A new diagnostic benchmark exposes the specific ways language model agents break down when calling external tools — and the results are more varied than aggregate scores suggest.
Researchers behind ToolFailBench ran 19 models through 1,000 tasks spanning finance, medicine, law, cybersecurity, and real estate. The benchmark separates tool-required tasks — where the model must trust a tool's returned value rather than guess — from control tasks where tools are available but the right move is to answer directly. Each interaction gets labeled across four failure modes: Tool-Skip, Result-Ignore, Output-Fabrication, and Unnecessary-Tool-Use. The best-performing model hit an 86.33% Clean Tool-Use Rate, meaning even the leader fumbles roughly one in seven tool interactions.
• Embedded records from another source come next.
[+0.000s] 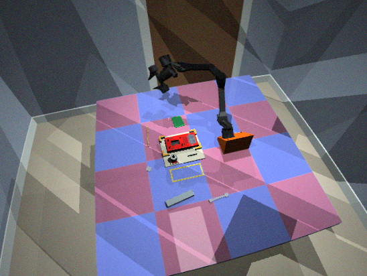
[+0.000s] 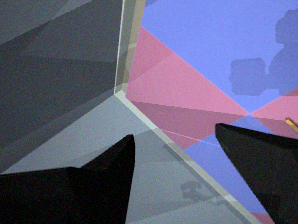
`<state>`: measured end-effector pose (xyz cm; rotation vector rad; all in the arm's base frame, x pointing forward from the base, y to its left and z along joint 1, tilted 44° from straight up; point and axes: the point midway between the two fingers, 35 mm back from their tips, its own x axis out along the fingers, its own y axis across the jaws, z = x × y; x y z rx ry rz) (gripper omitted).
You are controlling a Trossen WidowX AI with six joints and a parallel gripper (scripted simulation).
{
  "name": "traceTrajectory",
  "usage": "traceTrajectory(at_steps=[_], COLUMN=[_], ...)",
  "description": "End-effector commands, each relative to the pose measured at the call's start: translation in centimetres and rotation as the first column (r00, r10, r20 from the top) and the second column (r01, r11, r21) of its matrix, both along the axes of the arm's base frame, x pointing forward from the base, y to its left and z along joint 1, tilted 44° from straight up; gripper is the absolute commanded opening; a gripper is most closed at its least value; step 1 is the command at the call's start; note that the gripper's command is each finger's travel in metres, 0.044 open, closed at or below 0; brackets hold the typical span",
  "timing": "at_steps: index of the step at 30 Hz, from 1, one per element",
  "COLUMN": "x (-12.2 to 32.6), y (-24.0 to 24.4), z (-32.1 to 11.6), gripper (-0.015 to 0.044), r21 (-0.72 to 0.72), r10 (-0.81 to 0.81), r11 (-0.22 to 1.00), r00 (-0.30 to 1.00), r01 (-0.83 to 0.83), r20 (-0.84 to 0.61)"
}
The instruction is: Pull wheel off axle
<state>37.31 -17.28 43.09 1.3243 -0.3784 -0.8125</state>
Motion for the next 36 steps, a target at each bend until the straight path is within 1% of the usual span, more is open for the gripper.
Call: traceTrajectory(at_steps=[1,7,11,17,22,25,28,32,36], x=[3.1,5.3,6.0,7.2,7.5,7.0,6.0,3.9,1.1], y=[2.0,4.5,5.7,8.9,12.9,15.3,17.8,20.9,23.5], z=[-5.3,-10.0,-12.1,-17.2,-23.5,-27.0,-30.6,-35.0,-38.7], gripper=[0.03,0.03,0.03,0.03,0.03,0.03,0.03,0.03,0.03], r21=[-0.004,-0.012,-0.012,0.003,0.05,0.097,0.157,0.258,0.377], r10=[0.067,0.152,0.191,0.259,0.29,0.278,0.223,0.097,-0.083], r11=[0.998,0.985,0.975,0.938,0.868,0.814,0.753,0.663,0.573], r00=[0.978,0.905,0.856,0.695,0.424,0.238,0.023,-0.261,-0.51], r01=[-0.07,-0.171,-0.224,-0.347,-0.493,-0.573,-0.639,-0.703,-0.727], r20=[-0.199,-0.398,-0.48,-0.671,-0.858,-0.931,-0.975,-0.961,-0.856])
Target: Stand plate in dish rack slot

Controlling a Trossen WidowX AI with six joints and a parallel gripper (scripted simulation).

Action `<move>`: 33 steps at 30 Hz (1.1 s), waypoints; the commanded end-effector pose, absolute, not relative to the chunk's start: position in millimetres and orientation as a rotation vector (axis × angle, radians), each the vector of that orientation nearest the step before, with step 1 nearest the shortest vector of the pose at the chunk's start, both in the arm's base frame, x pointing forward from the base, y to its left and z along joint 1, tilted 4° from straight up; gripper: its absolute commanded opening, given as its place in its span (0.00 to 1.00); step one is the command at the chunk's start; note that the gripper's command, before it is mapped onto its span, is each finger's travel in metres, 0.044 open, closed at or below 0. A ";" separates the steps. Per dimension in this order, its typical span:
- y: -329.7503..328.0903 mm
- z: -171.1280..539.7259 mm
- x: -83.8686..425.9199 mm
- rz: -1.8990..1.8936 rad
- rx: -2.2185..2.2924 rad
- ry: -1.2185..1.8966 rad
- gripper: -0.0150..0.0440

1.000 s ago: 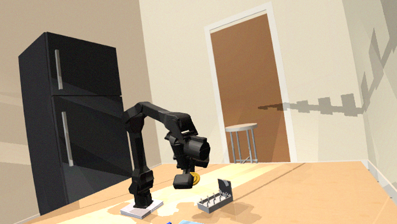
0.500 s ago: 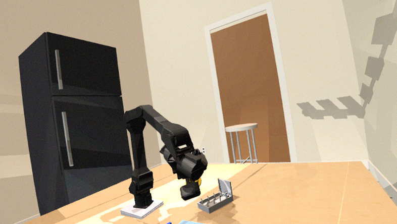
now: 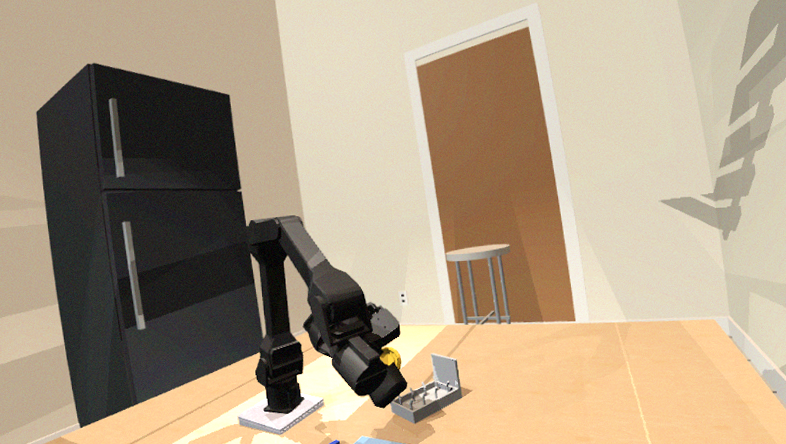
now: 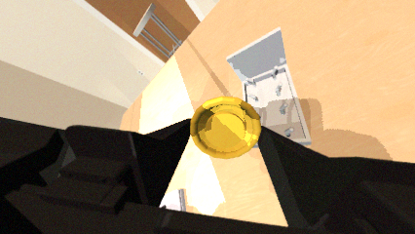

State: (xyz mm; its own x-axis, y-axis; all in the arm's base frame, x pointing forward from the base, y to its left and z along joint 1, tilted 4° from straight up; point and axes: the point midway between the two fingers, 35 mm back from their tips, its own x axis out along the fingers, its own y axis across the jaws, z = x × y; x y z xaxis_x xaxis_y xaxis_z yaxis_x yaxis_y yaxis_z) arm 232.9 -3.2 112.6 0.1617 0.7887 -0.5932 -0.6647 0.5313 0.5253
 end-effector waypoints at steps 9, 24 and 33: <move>-7.2 105.6 234.2 1.101 0.083 0.649 0.25; -18.6 102.5 236.0 1.030 -0.081 0.268 0.25; -25.6 102.0 236.1 0.954 -0.172 0.123 0.25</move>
State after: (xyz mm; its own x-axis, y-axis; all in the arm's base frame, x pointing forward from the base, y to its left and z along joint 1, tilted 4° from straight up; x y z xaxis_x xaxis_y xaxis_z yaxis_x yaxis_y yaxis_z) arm 236.2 -24.6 103.4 0.5574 0.8064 -0.1977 -0.8287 0.5548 -0.0734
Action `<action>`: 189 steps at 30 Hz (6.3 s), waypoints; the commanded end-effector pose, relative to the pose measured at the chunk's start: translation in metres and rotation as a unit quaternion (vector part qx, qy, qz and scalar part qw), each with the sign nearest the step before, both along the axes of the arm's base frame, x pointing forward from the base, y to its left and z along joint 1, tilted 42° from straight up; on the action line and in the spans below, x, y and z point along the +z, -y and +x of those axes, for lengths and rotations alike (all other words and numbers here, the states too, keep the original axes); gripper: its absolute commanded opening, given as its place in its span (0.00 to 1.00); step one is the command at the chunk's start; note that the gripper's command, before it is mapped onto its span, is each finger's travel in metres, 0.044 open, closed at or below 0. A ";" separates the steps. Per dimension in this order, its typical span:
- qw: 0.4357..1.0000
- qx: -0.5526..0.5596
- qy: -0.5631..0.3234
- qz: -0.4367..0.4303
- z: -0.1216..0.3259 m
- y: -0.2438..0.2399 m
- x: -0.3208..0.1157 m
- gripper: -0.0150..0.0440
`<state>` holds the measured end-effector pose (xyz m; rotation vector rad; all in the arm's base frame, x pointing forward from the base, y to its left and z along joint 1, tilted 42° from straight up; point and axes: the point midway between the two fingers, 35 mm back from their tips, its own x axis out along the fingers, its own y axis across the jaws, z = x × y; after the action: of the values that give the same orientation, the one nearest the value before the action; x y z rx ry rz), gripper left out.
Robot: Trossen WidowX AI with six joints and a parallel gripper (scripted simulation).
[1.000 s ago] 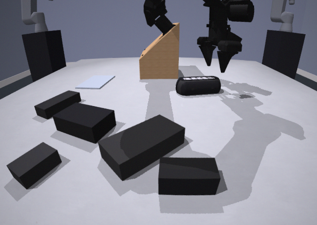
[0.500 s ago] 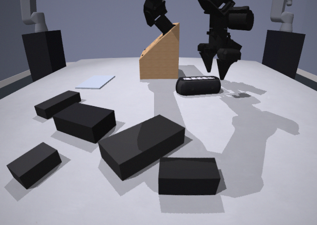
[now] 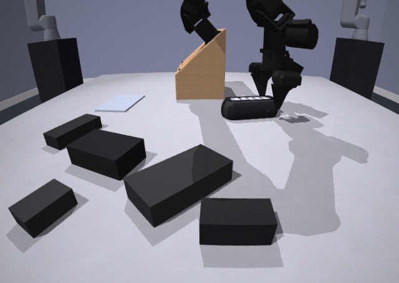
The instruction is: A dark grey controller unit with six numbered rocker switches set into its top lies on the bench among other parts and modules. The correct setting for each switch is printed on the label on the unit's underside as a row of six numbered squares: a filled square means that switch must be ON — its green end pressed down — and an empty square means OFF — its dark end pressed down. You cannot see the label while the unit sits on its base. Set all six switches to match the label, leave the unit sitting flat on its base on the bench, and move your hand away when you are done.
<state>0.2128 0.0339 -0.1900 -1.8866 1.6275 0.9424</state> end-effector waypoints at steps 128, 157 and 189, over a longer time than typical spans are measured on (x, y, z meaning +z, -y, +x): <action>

The more telling finding is that models with similar overall scores fail in entirely different ways. Llama-3.1 models show an "Always-Call" pattern — reaching for tools even when they aren't needed — while Llama-3.1-70B and Qwen2.5-72B, matched closely on parameter count, differ by 89 percentage points on control-task accuracy. That gap makes aggregate leaderboard comparisons nearly meaningless for anyone deploying agents in high-stakes domains.
Tool calling is the connective tissue of most production agent systems today, so a benchmark that can distinguish "model ignored the tool output" from "model called the right tool correctly" is genuinely useful — assuming labs treat diagnostic granularity as a target rather than a footnote.